→ **TASK DETAILS**: Tally the lines below containing the word "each" and give that total alone.
--- DATA SECTION Enclosed Below ---
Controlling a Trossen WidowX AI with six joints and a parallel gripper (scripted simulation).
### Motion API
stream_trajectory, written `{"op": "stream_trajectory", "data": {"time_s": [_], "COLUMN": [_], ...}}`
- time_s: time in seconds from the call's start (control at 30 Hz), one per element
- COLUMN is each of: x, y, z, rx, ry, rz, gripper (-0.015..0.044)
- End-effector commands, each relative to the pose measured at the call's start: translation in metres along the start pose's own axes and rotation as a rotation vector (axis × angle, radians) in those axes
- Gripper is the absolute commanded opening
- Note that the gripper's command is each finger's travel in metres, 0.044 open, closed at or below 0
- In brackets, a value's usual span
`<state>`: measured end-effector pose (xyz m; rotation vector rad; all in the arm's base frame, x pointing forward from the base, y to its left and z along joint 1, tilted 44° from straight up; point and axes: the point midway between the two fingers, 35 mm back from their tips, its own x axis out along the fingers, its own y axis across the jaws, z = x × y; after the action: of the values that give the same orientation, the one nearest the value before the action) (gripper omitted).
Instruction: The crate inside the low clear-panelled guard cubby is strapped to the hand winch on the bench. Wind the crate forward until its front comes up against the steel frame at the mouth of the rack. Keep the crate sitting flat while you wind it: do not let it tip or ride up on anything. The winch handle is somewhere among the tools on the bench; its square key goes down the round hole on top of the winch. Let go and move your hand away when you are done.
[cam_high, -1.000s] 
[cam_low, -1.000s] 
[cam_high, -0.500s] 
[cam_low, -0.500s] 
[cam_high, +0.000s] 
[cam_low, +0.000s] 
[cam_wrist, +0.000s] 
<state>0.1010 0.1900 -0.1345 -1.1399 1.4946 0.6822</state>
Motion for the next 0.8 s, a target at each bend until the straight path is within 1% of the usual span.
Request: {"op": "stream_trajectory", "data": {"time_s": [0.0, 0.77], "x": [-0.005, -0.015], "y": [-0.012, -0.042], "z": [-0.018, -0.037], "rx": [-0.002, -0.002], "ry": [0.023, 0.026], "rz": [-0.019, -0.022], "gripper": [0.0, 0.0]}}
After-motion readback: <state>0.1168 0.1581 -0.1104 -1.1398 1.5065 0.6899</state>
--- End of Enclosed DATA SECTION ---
→ **OUTPUT BELOW**: 4